I was recently emailed by a client with an attachment to an article written by investment professionals about the importance of market timing as it pertains to protecting the value of your portfolio. The article further attempted to draw the conclusion that without using an active strategy to be either all-in or all-out of the market, you sacrifice lofty returns. Suffice it to say, when someone is claiming a simple market strategy that sounds too good to be true, it probably is. When I first read through the article, I thought to myself, how can this be? After looking through some of the details, here is why you have to be careful with advice and strategies you find on the internet:
1) Back Testing can reveal extremely compelling charts showing great potential returns. Problem = people test strategies and then back test to see which is most successful. They then show these results as a compelling strategy going forward.
2) In practice, implementing these strategies is very challenging. For example, there are many times where there are 'false alarms.' The market crosses a point above or below the strategy indicator, but then quickly reverses course. In practice, you would have to sell/ buy the entire portfolio based on those triggers which turned out to be false alarms.

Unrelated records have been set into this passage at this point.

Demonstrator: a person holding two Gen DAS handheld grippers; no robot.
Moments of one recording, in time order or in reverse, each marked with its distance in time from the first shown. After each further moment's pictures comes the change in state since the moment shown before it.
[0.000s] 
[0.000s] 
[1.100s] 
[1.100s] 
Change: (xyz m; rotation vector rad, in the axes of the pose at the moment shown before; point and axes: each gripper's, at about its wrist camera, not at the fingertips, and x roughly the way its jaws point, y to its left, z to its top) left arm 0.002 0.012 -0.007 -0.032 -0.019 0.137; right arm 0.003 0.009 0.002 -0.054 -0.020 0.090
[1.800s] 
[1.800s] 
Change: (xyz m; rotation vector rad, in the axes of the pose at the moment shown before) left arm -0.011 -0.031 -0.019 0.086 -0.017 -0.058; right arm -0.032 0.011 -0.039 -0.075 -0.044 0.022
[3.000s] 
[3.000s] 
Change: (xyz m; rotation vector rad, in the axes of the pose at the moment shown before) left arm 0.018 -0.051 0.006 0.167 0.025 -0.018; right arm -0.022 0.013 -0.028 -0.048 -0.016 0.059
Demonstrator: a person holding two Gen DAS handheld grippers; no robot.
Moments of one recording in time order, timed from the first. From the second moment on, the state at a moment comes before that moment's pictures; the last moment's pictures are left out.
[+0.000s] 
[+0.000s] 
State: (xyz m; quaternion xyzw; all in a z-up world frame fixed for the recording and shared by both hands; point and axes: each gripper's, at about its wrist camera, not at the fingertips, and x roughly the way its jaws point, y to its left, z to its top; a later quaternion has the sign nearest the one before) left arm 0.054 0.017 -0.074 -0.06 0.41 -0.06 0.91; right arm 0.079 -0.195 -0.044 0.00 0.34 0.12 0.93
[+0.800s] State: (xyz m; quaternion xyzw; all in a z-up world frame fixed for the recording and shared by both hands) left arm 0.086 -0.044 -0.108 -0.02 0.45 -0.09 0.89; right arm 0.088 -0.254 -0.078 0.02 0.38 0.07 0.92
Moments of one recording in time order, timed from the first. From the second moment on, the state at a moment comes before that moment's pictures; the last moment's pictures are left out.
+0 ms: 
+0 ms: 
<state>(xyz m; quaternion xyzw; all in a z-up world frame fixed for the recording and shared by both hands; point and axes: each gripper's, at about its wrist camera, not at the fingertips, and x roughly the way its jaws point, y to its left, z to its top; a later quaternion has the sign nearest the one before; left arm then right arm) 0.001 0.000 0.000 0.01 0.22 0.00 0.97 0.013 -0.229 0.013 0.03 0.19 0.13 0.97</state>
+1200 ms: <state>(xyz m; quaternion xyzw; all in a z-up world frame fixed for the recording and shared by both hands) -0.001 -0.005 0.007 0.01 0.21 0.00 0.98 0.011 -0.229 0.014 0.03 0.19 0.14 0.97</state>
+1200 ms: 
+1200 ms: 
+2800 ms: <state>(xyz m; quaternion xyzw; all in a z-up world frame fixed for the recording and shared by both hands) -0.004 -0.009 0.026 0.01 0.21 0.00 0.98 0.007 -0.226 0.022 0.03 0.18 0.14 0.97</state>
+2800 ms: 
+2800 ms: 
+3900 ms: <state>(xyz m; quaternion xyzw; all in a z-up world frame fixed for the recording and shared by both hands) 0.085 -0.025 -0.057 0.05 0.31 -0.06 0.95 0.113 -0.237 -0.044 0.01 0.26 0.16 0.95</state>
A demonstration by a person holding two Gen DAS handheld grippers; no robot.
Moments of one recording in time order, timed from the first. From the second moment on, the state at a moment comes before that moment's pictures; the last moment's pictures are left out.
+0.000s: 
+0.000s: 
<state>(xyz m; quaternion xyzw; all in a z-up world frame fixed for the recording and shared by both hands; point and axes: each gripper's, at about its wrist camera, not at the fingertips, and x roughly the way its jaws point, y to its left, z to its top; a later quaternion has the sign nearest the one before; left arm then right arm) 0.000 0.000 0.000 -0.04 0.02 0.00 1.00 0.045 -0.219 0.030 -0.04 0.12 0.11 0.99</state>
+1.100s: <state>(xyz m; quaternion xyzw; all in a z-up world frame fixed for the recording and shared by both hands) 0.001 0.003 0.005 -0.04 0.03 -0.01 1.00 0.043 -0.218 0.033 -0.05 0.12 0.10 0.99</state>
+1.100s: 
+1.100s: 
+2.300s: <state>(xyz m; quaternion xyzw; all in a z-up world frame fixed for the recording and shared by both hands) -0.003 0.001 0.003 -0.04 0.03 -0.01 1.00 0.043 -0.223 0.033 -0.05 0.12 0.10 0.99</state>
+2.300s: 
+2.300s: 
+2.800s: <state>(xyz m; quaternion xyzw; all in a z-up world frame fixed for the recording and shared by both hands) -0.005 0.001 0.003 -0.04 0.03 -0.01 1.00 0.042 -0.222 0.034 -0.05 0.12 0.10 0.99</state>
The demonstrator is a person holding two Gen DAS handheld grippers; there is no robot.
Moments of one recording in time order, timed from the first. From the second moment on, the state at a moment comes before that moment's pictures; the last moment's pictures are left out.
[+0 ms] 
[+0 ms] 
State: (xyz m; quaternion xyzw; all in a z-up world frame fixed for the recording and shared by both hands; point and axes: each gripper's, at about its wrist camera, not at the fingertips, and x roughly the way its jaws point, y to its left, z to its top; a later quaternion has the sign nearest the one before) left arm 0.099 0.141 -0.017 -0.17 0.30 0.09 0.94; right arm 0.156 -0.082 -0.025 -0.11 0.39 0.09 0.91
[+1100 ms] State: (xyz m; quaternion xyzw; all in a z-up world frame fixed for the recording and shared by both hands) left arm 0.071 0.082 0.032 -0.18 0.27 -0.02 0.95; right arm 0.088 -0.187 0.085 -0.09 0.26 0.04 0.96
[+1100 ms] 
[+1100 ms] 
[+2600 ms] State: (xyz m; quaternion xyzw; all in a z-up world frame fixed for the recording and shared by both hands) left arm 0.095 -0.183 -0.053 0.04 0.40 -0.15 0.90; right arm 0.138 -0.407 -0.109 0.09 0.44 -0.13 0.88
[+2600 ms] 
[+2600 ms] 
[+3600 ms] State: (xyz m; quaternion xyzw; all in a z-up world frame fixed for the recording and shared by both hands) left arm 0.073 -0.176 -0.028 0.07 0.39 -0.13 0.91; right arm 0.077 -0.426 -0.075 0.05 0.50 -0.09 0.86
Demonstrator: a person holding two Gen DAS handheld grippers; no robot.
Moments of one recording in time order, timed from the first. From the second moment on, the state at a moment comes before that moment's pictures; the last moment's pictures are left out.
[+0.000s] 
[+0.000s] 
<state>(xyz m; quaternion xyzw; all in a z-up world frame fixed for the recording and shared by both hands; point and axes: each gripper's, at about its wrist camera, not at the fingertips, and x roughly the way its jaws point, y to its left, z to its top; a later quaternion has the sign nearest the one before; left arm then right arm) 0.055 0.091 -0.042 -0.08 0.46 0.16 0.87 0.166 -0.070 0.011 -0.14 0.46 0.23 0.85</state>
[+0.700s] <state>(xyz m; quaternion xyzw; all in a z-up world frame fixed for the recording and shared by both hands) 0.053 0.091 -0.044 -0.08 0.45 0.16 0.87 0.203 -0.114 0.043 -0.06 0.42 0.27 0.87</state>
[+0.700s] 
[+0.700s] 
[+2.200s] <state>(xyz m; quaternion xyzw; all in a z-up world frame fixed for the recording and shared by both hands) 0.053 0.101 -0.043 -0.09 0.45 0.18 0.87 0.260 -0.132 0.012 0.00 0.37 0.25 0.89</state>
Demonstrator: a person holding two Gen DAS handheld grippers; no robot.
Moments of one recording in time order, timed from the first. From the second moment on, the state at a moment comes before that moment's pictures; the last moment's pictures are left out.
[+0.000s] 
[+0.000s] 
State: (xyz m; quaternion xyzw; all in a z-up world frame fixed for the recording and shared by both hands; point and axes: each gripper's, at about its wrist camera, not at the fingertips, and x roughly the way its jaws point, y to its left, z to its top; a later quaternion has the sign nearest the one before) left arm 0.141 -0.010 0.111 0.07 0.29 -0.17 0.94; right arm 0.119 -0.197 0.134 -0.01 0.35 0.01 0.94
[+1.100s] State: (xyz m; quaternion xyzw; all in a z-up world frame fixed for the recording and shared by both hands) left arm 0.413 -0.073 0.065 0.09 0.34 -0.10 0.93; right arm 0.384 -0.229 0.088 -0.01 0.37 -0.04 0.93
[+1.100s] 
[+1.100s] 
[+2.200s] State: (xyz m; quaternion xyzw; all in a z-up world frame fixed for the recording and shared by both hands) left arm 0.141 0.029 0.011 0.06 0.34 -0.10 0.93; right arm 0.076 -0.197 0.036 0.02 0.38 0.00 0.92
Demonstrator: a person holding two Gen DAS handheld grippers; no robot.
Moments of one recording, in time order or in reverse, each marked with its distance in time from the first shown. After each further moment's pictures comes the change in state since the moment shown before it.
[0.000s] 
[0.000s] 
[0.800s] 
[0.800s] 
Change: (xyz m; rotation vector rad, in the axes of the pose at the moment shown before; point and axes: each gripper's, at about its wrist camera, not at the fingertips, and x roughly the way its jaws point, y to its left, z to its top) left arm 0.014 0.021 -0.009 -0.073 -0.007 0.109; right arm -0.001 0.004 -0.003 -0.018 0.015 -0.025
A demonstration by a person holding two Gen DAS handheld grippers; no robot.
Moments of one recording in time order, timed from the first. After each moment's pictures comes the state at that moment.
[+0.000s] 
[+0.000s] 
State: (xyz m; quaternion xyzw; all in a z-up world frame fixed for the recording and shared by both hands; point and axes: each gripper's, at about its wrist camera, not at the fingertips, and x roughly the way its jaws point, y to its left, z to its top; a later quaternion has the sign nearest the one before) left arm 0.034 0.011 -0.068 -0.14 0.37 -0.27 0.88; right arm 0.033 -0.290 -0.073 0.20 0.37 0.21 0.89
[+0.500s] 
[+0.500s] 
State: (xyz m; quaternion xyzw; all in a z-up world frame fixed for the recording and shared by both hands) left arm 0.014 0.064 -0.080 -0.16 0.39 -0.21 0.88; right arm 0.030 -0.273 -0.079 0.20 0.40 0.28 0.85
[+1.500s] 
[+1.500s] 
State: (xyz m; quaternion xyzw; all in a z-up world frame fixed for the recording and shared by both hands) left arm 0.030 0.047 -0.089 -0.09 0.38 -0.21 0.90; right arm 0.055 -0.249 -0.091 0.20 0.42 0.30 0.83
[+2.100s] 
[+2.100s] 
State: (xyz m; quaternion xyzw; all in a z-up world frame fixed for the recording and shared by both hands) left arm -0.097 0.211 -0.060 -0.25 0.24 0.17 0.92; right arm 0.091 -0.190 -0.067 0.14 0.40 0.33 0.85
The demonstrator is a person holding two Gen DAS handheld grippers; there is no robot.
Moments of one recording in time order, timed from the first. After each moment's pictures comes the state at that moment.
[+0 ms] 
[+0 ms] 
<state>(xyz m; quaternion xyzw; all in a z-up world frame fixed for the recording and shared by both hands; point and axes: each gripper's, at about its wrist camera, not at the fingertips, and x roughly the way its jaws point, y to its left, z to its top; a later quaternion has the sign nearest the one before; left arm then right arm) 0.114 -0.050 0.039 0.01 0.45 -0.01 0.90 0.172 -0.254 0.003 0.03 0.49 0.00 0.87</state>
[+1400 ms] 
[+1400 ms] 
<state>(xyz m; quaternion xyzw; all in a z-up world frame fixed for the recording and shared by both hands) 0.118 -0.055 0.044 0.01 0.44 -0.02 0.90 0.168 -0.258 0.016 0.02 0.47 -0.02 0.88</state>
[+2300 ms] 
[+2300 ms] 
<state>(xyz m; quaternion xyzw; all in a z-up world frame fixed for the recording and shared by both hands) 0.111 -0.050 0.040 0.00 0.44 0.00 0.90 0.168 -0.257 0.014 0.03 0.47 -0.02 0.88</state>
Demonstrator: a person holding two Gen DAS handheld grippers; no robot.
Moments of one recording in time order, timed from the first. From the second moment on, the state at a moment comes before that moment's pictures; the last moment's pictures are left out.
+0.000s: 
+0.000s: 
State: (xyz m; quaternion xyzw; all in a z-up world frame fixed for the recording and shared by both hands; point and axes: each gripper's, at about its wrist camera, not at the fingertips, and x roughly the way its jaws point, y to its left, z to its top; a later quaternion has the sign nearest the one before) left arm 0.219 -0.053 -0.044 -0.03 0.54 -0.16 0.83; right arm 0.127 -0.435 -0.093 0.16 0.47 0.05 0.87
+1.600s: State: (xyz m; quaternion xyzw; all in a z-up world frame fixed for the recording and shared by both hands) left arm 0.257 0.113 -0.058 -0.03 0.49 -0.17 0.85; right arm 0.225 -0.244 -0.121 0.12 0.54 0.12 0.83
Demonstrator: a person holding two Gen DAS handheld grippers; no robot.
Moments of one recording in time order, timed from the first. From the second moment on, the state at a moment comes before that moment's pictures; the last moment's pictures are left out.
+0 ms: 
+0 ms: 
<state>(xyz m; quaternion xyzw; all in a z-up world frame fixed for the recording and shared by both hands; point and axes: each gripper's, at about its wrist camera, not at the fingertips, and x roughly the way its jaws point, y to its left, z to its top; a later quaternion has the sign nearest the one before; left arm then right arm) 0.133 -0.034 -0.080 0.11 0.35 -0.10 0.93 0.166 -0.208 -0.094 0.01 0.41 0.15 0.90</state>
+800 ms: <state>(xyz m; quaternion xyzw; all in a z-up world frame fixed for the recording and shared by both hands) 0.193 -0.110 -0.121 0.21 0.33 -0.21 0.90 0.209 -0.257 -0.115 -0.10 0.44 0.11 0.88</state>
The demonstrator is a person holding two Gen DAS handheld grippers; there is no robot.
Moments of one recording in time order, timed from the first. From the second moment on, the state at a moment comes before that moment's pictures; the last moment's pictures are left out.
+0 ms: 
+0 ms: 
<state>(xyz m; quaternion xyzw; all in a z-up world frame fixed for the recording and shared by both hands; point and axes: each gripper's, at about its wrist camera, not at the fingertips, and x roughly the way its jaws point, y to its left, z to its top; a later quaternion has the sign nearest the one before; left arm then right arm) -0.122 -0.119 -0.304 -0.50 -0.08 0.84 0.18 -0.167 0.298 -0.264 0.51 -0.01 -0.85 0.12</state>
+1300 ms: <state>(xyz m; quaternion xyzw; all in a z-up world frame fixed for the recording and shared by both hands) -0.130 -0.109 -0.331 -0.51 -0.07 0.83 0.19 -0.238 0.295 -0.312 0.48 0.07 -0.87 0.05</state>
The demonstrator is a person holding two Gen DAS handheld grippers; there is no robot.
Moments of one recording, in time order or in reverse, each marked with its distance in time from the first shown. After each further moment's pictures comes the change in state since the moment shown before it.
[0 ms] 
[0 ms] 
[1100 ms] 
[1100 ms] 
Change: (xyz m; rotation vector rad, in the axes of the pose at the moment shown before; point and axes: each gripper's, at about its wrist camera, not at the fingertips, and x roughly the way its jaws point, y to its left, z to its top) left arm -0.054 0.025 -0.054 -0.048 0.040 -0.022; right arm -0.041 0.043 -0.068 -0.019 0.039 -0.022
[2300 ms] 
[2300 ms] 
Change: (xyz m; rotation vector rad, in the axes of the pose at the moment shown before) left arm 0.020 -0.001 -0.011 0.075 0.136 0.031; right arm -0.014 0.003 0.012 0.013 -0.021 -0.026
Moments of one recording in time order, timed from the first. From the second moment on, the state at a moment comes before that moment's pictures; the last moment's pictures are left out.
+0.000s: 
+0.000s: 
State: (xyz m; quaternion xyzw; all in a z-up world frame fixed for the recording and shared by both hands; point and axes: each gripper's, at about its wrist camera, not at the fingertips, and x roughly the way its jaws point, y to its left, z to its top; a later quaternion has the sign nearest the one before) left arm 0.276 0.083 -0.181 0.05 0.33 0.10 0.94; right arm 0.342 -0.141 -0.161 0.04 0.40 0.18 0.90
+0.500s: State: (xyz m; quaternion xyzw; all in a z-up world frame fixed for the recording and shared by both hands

3) Tax consequences matter and impact returns. When you have a strategy that tries to time the market, the capital gains from selling results in large tax bills, not to mention transaction costs.
The reality is investing is boring, and the media's job is to get people overly excited and overly depressed based on the news of the day. Your job is to figure out what you want out of life and over what time frame you want to reach your goals. Then create a plan of action to reach those goals and hold yourself accountable. Obtaining peaceful prosperity is no different. Investing is no different. Slow and steady wins the race.